[[ Task inputs open ]]

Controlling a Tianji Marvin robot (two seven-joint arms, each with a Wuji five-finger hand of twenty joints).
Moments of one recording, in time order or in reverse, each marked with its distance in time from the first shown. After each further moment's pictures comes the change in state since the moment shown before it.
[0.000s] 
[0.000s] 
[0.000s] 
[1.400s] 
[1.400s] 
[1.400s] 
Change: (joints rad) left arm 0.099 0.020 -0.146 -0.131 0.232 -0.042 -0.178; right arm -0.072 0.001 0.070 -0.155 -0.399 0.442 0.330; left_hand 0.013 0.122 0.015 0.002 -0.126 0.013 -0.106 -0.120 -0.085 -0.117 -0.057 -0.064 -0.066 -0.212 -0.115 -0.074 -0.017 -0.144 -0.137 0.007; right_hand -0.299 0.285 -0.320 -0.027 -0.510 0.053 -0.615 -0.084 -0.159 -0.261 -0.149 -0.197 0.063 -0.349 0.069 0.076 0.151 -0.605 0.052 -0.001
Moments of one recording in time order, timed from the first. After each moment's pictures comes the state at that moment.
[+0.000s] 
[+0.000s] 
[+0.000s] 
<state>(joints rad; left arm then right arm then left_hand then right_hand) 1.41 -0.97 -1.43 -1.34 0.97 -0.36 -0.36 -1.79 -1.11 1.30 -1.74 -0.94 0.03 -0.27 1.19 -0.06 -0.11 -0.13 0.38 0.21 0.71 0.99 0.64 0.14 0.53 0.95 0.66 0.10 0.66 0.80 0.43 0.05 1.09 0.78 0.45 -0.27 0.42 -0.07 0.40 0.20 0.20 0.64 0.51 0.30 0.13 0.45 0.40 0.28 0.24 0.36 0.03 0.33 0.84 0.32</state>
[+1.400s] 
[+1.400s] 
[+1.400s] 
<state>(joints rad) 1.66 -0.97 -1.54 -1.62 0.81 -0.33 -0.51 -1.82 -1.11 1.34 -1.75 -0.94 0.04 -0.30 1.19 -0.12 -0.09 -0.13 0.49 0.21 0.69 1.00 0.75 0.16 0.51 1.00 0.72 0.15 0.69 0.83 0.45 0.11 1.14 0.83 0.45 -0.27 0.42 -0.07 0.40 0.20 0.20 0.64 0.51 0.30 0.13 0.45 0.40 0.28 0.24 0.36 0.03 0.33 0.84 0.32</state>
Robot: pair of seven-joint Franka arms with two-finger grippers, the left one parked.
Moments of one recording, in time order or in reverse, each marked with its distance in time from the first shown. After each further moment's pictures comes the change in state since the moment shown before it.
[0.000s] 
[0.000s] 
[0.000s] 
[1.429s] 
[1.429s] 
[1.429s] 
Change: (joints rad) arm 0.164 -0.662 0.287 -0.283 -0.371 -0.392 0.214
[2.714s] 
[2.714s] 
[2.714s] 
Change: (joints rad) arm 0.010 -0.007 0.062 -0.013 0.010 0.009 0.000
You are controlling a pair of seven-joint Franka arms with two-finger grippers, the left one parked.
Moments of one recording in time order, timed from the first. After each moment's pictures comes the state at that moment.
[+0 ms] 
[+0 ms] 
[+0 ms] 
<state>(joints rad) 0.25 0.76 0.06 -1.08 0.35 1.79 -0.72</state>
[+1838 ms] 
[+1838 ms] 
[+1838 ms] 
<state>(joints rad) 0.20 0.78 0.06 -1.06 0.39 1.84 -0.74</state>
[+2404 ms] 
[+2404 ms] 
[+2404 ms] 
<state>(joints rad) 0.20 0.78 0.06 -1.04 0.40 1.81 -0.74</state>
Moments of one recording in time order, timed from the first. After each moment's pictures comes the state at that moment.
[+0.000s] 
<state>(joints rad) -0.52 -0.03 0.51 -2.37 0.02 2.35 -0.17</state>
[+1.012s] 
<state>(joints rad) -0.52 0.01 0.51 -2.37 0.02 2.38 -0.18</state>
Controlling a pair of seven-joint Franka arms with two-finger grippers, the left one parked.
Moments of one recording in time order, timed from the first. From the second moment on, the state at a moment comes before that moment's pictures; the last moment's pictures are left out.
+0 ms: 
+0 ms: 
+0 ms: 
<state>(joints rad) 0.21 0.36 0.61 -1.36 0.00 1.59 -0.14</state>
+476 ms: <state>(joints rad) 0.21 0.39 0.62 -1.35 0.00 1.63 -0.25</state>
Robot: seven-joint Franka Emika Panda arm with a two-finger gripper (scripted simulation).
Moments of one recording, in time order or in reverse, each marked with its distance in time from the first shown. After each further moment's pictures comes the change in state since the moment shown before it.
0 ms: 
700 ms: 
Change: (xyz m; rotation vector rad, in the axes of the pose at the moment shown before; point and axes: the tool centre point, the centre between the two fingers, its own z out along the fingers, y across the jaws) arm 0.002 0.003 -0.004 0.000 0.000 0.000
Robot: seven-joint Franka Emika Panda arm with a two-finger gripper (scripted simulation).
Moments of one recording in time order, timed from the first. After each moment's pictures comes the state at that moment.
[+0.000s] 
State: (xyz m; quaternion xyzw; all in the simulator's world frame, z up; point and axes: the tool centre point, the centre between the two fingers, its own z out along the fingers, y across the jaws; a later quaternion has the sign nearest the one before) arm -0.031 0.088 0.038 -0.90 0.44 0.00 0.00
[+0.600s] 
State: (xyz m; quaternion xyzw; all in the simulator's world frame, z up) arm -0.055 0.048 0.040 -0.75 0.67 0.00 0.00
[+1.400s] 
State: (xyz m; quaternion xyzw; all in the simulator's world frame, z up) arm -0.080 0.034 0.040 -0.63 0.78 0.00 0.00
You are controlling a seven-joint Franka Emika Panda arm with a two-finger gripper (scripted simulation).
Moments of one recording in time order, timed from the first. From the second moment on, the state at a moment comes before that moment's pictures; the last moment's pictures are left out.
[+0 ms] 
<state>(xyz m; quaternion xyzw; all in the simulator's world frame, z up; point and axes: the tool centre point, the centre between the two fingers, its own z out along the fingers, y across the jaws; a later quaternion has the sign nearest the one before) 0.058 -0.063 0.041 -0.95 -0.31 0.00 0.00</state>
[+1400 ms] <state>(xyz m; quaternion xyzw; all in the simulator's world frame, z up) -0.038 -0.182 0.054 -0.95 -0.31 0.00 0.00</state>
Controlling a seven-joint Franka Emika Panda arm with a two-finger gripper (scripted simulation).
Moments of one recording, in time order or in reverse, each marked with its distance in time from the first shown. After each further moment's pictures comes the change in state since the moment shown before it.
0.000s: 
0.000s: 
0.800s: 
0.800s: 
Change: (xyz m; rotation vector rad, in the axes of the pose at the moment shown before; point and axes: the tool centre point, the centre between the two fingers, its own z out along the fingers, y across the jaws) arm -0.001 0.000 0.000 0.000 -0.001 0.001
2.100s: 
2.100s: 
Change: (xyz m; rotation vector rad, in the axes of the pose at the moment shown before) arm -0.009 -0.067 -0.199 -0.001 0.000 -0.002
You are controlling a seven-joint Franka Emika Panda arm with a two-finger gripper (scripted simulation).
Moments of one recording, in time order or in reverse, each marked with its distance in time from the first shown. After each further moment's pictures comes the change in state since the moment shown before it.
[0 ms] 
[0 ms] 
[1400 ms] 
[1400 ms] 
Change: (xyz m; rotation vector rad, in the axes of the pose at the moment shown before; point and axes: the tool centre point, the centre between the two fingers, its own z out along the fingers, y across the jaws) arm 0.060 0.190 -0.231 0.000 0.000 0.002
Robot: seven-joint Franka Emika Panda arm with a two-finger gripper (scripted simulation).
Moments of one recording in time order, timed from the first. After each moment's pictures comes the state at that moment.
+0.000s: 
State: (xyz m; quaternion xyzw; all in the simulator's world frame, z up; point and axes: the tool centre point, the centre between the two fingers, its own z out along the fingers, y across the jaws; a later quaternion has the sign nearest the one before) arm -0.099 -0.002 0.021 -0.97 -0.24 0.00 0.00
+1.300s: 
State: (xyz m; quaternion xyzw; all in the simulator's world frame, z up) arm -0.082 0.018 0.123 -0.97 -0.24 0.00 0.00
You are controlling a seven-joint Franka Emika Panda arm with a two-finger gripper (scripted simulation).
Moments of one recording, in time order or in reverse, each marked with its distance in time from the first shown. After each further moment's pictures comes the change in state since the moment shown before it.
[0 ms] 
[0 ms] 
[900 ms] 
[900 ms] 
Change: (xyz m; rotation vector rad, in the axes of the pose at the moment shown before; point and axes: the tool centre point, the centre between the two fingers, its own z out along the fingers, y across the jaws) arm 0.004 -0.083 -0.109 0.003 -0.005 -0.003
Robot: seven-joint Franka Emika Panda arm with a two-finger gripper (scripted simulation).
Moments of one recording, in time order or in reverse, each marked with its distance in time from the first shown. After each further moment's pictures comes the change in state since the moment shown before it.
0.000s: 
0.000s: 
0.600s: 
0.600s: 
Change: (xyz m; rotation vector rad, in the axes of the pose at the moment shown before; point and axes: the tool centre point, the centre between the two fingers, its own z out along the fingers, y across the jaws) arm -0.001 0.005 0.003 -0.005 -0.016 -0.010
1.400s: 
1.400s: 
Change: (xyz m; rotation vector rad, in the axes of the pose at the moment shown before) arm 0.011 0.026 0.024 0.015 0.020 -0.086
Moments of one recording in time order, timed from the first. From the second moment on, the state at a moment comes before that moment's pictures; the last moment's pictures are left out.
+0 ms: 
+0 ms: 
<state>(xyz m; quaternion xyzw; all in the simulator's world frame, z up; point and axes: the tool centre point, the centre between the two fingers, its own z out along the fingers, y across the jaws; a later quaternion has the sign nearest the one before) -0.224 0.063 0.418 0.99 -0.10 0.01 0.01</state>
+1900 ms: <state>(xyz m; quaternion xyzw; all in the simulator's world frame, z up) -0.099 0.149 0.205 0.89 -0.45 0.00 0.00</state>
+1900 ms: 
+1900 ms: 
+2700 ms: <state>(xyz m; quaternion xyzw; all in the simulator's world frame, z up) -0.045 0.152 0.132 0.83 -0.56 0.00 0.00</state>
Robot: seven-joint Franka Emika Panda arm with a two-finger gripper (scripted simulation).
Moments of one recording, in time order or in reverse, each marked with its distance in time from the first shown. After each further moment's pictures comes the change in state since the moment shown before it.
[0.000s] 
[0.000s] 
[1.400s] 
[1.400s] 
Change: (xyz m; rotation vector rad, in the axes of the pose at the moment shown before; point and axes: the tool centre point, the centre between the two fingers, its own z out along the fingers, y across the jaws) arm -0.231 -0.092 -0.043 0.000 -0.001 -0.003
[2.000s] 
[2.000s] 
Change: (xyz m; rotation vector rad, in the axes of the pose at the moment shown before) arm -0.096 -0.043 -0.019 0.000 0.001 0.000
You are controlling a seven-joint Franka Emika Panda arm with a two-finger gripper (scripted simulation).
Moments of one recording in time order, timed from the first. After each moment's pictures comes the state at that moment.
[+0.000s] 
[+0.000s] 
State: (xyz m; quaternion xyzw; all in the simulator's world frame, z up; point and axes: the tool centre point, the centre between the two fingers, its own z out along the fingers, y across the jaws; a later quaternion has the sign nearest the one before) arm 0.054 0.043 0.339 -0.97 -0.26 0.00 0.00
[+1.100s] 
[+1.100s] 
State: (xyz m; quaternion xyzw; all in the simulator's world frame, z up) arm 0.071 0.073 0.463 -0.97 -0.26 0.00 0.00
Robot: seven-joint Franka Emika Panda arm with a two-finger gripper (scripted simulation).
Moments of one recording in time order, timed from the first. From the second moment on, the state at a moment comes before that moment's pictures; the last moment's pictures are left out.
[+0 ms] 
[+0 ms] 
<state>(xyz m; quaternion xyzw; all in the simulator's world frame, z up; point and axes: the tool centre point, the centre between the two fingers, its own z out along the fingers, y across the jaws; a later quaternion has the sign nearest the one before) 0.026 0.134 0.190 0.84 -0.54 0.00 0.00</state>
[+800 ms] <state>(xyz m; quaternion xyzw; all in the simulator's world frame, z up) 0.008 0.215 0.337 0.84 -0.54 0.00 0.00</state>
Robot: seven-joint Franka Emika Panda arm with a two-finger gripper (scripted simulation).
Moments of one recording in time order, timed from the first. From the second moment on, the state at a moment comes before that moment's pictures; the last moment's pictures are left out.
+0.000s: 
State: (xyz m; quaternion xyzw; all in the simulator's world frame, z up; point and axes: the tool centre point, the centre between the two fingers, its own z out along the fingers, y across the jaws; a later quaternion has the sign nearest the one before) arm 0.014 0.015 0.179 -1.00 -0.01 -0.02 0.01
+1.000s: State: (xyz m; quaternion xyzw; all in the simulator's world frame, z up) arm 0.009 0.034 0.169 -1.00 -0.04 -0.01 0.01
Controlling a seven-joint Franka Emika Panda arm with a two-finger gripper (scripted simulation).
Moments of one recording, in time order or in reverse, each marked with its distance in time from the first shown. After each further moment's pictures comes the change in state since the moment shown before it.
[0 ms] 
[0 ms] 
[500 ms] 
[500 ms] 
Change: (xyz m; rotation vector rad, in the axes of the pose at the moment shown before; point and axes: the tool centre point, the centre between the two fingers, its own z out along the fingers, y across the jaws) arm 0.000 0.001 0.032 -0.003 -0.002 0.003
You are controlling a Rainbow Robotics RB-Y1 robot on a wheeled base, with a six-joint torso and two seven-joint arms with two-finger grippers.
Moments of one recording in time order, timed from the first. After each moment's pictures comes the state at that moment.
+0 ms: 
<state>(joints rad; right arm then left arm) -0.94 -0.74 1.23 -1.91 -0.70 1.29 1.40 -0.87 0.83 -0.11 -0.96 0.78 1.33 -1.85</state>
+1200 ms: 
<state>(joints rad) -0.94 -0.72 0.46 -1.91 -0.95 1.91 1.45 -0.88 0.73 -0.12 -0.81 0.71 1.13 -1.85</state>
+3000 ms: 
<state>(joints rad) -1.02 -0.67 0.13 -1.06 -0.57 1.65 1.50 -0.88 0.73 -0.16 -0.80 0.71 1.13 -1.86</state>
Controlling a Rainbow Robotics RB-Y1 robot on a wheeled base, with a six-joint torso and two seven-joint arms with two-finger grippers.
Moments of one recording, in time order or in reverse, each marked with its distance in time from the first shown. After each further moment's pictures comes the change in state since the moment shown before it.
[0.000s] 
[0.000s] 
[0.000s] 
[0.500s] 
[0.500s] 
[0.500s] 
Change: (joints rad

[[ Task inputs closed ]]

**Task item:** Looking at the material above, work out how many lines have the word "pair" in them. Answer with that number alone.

**Written response:** 3